Newell's Old Boys won its 2nd league title, with a squad and coaching staff made up entirely of players from the club's academy, while Banfield and Unión de Santa Fe were relegated.

==League standings==

| Pos | Team | Pld | W | D | L | GF | GA | GD | Pts | Qualification |
| 1 | Newell's Old Boys (C) | 38 | 21 | 13 | 4 | 68 | 22 | +46 | 55 | Qualified for 1988 Copa Libertadores |
| 2 | San Lorenzo | 38 | 16 | 17 | 5 | 49 | 28 | +21 | 49 | Qualified for the Liguilla Pre-Libertadores |
| 3 | Racing | 38 | 15 | 18 | 5 | 51 | 33 | +18 | 48 |
| 4 | River Plate | 38 | 17 | 12 | 9 | 51 | 40 | +11 | 46 |
| 5 | Gimnasia y Esgrima (LP) | 38 | 11 | 21 | 6 | 44 | 36 | +8 | 43 |
| 6 | Vélez Sársfield | 38 | 14 | 13 | 11 | 51 | 41 | +10 | 41 |
| 7 | Rosario Central | 38 | 12 | 16 | 10 | 53 | 41 | +12 | 40 |
| 8 | Argentinos Juniors | 38 | 15 | 10 | 13 | 49 | 44 | +5 | 40 |
| 9 | Deportivo Español | 38 | 11 | 18 | 9 | 49 | 47 | +2 | 40 |  |
| 10 | Platense | 38 | 12 | 14 | 12 | 42 | 45 | −3 | 38 |
| 11 | Independiente | 38 | 12 | 13 | 13 | 37 | 44 | −7 | 37 |
| 12 | Boca Juniors | 38 | 12 | 11 | 15 | 40 | 55 | −15 | 35 |
| 13 | Deportivo Armenio | 38 | 8 | 18 | 12 | 37 | 45 | −8 | 34 |
| 14 | Ferro Carril Oeste | 38 | 7 | 19 | 12 | 27 | 35 | −8 | 33 |
| 15 | Instituto | 38 | 10 | 15 | 13 | 43 | 53 | −10 | 33 |
| 16 | Estudiantes (LP) | 38 | 6 | 20 | 12 | 31 | 43 | −12 | 32 |
| 17 | Racing (C) | 38 | 10 | 11 | 17 | 31 | 44 | −13 | 31 |
| 18 | Unión | 38 | 8 | 12 | 18 | 39 | 52 | −13 | 28 |
| 19 | Banfield | 38 | 7 | 14 | 17 | 36 | 56 | −20 | 28 |
| 20 | Talleres (C) | 38 | 6 | 15 | 17 | 40 | 64 | −24 | 27 |

==Top scorers==

| Position | Player | Team | Goals |
|---|---|---|---|
| 1 | José Luis Rodríguez | Deportivo Español | 18 |
| 2 | Marío Bevilaqua | Talleres (C) | 17 |
| 3 | José Iglesias | Racing | 16 |
| 3 | Walter Perazzo | San Lorenzo | 16 |

==Relegation==

Unión de Santa Fe and Banfield were relegated with the worst points averages.

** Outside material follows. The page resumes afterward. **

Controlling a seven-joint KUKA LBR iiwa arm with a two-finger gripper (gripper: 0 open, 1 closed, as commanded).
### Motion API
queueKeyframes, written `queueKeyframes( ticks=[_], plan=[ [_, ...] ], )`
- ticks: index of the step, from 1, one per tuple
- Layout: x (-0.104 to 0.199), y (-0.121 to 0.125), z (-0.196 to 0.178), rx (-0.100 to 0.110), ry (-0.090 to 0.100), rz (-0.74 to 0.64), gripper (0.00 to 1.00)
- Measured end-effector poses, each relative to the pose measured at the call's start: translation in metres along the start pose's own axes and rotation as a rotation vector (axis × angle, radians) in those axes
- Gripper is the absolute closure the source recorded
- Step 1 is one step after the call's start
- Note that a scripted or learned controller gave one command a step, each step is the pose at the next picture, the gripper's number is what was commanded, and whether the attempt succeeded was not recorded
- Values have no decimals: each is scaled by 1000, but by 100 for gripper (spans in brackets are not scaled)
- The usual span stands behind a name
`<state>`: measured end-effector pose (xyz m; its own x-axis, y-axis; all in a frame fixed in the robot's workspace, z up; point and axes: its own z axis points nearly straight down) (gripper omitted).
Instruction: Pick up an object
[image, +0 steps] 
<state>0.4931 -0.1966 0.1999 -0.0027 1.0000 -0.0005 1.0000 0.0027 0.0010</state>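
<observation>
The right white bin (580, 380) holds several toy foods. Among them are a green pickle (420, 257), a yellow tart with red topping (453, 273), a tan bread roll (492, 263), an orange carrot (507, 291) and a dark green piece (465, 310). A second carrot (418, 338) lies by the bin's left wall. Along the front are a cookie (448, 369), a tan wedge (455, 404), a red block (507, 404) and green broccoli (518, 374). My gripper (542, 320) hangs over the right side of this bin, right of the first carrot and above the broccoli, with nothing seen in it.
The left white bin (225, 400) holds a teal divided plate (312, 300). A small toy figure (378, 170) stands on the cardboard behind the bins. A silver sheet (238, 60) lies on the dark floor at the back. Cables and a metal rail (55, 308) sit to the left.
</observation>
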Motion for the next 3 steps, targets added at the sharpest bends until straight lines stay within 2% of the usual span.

==Liguilla Pre-Libertadores==
Quarter-finals

| Home (1st leg) | Home (2nd leg) | 1st Leg | 2nd leg | Aggregate |
|---|---|---|---|---|
| Argentinos Juniors | Racing | 1-1 | 1-3 | 2-4 |
| Deportivo Mandiyú | San Lorenzo | 1-1 | 1-1 | 2-2 |
| Rosario Central | River Plate | 0-0 | 0-1 | 0-1 |
| Velez Sarsfield | Gimnasia y Esgrima (LP) | 3-0 | 1-1 | 4-1 |

Semi-finals

| Home (1st leg) | Home (2nd leg) | 1st Leg | 2nd leg | Aggregate |
|---|---|---|---|---|
| River Plate | Racing | 3-3 | 0-1 | 3-4 |
| Velez Sarsfield | San Lorenzo | 0-1 | 0-0 | 0-1 |

Final

| Home (1st leg) | Home (2nd leg) | 1st Leg | 2nd leg | Aggregate |
|---|---|---|---|---|
| Racing | San Lorenzo | 0-2 | 1-0 | 1-2 |

- San Lorenzo qualify for 1988 Copa Libertadores.